Contributing to zip_tricks
- Check out the latest
main
to make sure the feature hasn't been implemented or the bug hasn't been fixed yet. - Check out the issue tracker to make sure someone already hasn't requested it and/or contributed it.
- Fork the project.
- Start a feature/bugfix branch.
- Commit and push until you are happy with your contribution.
- Make sure to add tests for it. This is important so I don't break it in a future version unintentionally.
- Please try not to mess with the Rakefile, version, or history.
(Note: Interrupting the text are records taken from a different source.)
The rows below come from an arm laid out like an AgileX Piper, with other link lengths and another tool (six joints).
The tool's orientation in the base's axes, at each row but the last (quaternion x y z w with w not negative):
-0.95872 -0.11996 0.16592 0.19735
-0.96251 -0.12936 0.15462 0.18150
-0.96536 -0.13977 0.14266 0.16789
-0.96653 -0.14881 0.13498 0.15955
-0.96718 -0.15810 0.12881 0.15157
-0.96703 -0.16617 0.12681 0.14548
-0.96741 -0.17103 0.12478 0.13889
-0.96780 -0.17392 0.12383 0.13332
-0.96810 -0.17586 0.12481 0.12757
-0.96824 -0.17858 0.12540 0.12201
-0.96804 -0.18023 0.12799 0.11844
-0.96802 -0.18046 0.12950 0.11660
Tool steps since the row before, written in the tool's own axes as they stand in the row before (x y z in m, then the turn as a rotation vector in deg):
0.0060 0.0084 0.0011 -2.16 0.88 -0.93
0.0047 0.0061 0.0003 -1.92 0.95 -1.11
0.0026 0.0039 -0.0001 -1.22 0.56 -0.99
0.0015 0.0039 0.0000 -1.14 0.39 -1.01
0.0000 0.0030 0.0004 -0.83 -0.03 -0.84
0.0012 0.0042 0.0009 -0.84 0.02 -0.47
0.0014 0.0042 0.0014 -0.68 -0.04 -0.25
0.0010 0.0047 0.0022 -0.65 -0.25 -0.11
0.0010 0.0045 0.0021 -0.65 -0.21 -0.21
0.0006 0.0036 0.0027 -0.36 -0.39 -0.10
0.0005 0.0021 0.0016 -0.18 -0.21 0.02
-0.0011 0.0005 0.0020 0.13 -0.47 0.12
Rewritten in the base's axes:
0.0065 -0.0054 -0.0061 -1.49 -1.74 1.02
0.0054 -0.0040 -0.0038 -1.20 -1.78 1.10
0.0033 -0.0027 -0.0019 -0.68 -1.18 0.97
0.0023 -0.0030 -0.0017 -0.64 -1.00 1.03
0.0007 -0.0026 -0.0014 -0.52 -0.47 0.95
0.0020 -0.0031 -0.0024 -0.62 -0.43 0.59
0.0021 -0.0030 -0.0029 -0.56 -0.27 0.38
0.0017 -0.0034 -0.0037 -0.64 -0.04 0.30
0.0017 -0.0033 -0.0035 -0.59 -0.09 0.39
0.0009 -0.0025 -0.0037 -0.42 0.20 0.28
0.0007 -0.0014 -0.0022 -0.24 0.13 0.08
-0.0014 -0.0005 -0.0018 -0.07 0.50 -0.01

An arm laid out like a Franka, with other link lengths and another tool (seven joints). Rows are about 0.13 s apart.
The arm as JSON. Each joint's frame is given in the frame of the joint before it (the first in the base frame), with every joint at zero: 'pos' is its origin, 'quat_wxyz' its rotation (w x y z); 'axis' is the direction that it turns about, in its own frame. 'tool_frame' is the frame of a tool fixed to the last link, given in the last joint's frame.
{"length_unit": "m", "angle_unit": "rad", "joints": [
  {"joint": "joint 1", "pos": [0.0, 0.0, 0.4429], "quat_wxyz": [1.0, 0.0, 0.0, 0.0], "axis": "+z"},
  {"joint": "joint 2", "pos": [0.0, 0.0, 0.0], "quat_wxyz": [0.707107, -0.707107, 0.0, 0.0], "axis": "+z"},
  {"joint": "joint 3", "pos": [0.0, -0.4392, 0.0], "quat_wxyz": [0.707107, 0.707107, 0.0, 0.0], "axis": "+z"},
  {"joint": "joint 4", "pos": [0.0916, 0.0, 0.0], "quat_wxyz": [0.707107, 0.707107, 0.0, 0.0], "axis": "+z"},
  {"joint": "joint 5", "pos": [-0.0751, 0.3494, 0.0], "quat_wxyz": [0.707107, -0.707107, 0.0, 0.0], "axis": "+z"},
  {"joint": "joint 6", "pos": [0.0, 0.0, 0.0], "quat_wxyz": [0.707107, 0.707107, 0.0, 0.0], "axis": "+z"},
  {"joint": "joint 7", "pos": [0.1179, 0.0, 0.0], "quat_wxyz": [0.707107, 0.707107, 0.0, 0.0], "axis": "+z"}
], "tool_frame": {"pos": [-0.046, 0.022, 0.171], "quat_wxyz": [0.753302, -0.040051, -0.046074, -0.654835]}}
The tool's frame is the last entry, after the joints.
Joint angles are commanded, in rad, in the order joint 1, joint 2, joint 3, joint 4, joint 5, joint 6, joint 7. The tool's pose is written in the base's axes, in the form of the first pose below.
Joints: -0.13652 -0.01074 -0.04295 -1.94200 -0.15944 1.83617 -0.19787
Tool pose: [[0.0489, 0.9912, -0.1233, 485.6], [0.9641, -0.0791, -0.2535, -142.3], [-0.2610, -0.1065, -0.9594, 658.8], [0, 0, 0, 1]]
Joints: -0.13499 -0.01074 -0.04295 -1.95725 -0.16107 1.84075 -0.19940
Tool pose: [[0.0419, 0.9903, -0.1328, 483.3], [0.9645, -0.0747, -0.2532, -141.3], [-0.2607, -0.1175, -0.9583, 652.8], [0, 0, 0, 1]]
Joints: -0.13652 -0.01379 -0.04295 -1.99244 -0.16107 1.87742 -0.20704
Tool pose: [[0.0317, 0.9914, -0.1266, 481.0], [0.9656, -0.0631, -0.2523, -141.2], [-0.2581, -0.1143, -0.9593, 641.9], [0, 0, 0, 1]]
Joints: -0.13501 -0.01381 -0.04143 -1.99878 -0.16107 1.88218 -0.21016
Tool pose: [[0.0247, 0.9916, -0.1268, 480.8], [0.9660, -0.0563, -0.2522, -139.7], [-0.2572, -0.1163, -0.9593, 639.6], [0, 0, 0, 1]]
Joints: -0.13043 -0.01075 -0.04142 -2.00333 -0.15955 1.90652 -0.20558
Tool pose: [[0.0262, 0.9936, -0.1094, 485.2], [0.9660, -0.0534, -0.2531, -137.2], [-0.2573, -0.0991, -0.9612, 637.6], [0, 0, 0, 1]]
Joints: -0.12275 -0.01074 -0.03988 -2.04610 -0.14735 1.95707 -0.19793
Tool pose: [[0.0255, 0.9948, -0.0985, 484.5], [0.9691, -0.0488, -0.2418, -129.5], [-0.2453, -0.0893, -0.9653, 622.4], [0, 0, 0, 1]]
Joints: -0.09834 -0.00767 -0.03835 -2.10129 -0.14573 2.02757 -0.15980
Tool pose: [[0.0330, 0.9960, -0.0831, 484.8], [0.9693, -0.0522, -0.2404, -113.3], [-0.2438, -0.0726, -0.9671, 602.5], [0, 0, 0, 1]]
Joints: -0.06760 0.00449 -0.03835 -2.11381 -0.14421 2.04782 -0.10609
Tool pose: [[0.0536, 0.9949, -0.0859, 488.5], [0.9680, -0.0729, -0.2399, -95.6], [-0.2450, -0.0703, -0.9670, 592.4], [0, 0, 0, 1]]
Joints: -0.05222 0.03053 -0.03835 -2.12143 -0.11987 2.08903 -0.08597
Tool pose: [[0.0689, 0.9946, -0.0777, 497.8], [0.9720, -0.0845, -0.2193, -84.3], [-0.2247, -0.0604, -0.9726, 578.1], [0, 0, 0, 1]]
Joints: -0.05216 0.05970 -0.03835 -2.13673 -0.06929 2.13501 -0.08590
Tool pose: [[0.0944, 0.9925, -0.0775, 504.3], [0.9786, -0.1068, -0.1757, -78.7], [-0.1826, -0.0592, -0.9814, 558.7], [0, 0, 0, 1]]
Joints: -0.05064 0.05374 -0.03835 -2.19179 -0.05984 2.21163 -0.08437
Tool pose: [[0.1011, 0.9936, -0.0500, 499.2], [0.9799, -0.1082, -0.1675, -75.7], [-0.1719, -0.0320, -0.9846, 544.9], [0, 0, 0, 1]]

If you want to have your own version, or is otherwise necessary, that is fine, but please isolate to its own commit so I can cherry-pick around it.
Copyright and license
Copyright (c) 2020 WeTransfer.
zip_tricks
is distributed under the conditions of the Hippocratic License
See LICENSE.txt for further details. If this license is not acceptable for your use case we still maintain the 4.x version tree
which remains under the MIT license, see https://rubygems.org/gems/zip_tricks/versions for more information.
Note that we only backport some performance optimizations and crucial bugfixes but not the new features to that tree.